Exercise aim: The response must contain each line of the material that holds "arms".

Dataset records:
· · · ·

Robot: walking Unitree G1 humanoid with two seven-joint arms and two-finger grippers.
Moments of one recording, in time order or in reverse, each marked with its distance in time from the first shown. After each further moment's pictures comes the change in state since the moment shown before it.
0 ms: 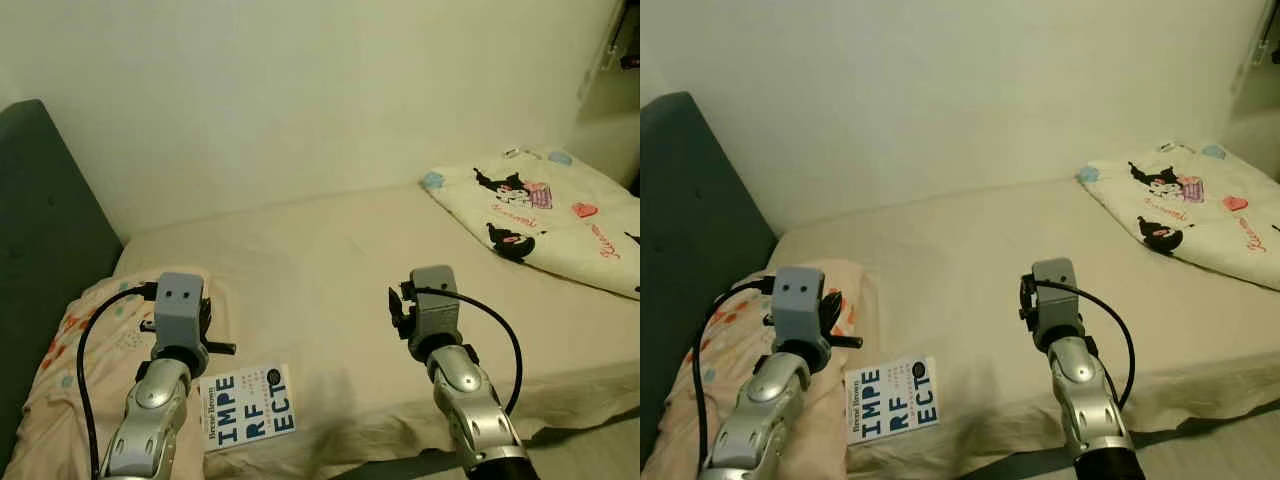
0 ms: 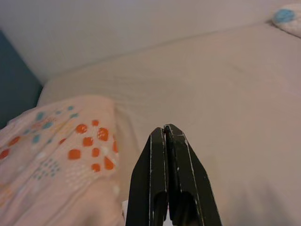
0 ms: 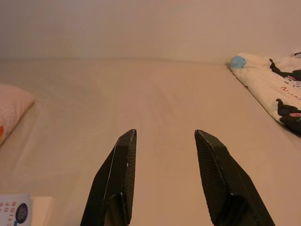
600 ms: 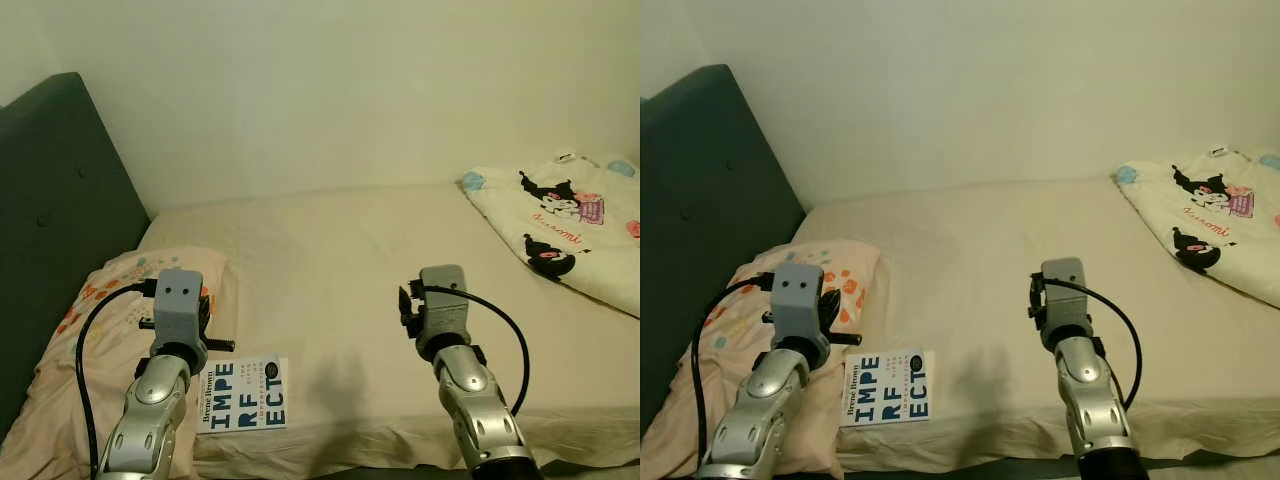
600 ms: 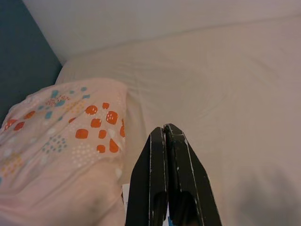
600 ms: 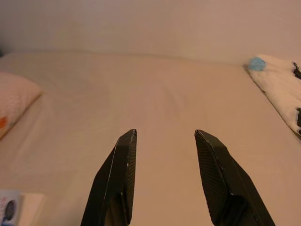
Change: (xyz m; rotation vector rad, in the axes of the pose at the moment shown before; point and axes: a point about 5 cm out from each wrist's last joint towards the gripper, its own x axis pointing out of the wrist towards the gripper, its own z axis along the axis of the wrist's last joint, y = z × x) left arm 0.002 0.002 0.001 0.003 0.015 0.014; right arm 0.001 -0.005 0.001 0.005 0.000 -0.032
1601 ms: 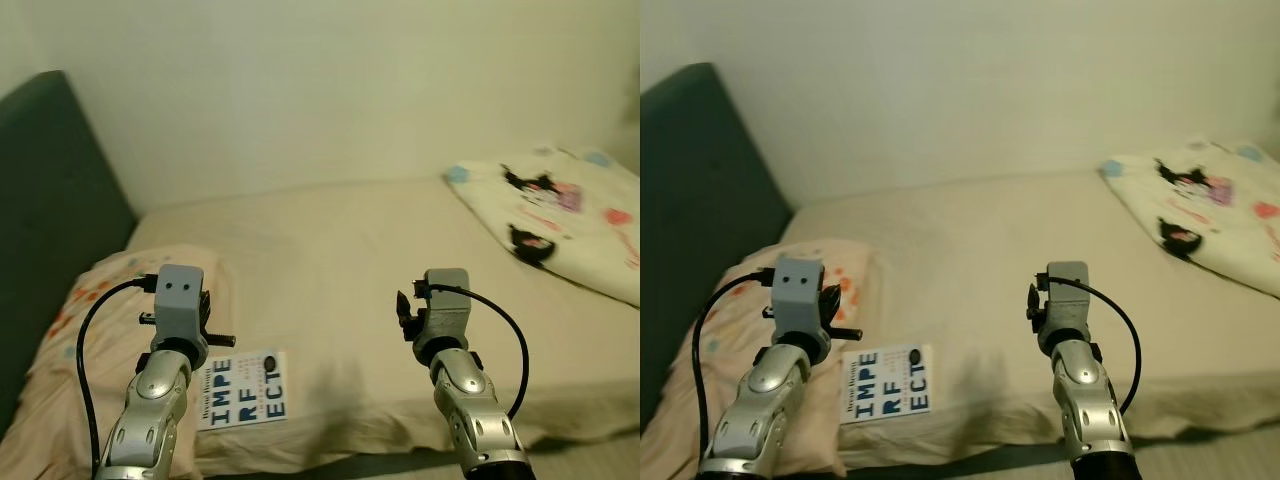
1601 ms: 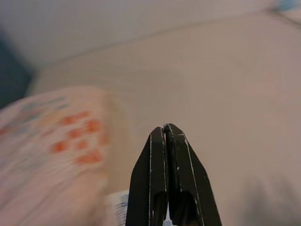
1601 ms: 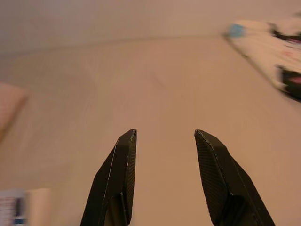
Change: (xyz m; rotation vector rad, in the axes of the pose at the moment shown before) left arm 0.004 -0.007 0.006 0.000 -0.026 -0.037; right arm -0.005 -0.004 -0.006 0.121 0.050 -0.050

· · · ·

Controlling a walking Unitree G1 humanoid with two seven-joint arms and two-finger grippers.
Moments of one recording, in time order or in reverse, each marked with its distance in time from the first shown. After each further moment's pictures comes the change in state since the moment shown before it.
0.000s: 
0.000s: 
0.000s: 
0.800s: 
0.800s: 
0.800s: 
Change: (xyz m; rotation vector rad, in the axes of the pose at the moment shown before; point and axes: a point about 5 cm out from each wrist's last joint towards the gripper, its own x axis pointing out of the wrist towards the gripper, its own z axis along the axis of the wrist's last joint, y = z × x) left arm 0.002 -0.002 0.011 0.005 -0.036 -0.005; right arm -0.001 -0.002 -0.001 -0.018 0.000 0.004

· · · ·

Answer box:
Robot: walking Unitree G1 humanoid with two seven-joint arms and two-finger grippers.
Controlling a walking Unitree G1 humanoid with two seven-joint arms and two-finger grippers.

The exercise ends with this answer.